Dividers? Sure. Cut a few more pieces of the sleeping pad and simply insert these between different pieces of gear. What about Velcro, you ask? It isn’t really necessary if the box is full; and let’s be honest, it will be since photographers find it absolutely necessary to carry a shit-ton of gear with them. The various camera bodies, lenses and other stuff will hold everything in place. If you want, you can add Velco. Buy some Velcro strips at a fabric store, cut to size and glue onto the ends of the dividers. Glue some strips inside the camera box to fasten the dividers to. You can, if you wish, glue a couple strips of Velcro inside the compartment of the pack and a couple on the outside of the camera box to hold the box more firmly in place. Alternatively, you can cannibalize dividers from your current camera pack.
The upside? Even a really good hiking pack will cost less than one of the, alleged, top camera packs. Also, if you’re not taking photo gear on a camping trek, you can simply remove the camera box and have the full pack available to you. You get to buy just one pack instead of (at least) two.
Where do you put your sleeping bag? Where do you put it if you take one on a trek with your camera pack?
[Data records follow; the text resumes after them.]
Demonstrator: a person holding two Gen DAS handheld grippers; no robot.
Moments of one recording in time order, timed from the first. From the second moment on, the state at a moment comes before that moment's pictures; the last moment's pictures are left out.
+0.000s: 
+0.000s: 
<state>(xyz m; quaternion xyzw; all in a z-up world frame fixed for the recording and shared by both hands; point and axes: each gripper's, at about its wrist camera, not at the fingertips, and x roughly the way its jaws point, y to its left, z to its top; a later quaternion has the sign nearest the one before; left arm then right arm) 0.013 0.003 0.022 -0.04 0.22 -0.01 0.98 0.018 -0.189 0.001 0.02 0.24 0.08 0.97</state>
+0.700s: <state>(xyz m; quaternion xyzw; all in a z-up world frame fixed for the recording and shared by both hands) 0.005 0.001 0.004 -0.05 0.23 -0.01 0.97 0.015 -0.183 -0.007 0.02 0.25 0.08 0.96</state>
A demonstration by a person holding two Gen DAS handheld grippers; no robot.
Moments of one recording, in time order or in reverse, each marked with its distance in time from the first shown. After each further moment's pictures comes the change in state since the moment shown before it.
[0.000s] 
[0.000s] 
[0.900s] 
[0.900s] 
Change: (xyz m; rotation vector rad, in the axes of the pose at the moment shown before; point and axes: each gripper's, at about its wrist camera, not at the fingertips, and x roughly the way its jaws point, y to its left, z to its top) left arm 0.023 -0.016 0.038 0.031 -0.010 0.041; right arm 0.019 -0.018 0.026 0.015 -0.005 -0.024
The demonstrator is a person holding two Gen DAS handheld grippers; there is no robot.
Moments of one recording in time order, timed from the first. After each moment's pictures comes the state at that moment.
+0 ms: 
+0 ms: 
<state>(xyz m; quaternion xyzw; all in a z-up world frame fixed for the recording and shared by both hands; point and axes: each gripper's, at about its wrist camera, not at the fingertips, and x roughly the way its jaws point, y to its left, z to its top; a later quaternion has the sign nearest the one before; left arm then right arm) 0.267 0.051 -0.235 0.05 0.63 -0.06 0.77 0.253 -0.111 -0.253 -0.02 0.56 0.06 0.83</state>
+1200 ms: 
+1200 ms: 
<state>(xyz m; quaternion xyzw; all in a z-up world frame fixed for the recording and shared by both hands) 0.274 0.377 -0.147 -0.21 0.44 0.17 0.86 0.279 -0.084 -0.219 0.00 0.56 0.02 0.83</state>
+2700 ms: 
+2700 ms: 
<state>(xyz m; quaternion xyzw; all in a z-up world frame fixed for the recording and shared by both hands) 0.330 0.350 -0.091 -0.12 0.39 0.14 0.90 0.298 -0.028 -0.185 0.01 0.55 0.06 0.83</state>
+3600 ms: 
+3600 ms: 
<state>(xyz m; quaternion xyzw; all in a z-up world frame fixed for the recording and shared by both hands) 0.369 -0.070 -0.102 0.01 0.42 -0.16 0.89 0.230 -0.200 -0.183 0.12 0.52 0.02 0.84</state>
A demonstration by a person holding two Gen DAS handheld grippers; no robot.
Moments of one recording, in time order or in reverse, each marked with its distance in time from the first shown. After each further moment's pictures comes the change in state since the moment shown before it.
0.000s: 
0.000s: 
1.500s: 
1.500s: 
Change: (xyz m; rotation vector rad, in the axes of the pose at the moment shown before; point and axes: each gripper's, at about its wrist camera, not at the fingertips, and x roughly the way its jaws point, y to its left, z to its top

Where do you put a tripod? Traditional hiking packs have all manner of straps, slings, pockets and attachment points for carrying other gear like ropes for climbing, axes, picks, shovels and such. Any of these can accommodate a tripod.
This does put more weight at the bottom of the pack, which is not optimal. You generally want heavier items higher up (not above the shoulders) and next to your back. This does get the heavier things next to your back, which is good. Since all camera packs I’m aware of put the camera gear at the bottom, it’s a trade-off I’m willing to live with.
Even with the camera gear in the bottom compartment, there’s still room for the pack rain cover, a stowaway insulated jacket and a rain shell jacket.
If you were to go with something like the Deuter panel-loader, you could put your clothes and other items in the bottom, below the divider (which would also provide support for the divider/shelf) and your camera gear in the top part. To access the camera gear, you then would only need to unzip the top half of the front panel, leaving your clothes and other gear zipped in. The downside of that is the top compartment is larger, so you have less room for clothing, food, and other camping needs. The Deuter Trekking series are panel loaders up top with a separate, zippered sleeping bag compartment on the bottom, much like top-loaders.
Here’s another upside of this approach: It doesn’t scream CAMERA GEAR. Yes, if you’re carrying a tripod it’s a bit of a tell. If you’re not; however, a standard hiking pack isn’t a dead giveaway for cameras and related kit and may mean less interest from people looking to make a quick buck stealing bags in an urban setting, a café, train station, airport, or similar places and fencing the goods. Another negative to camera bags is that they look like camera bags making you more susceptible to theft.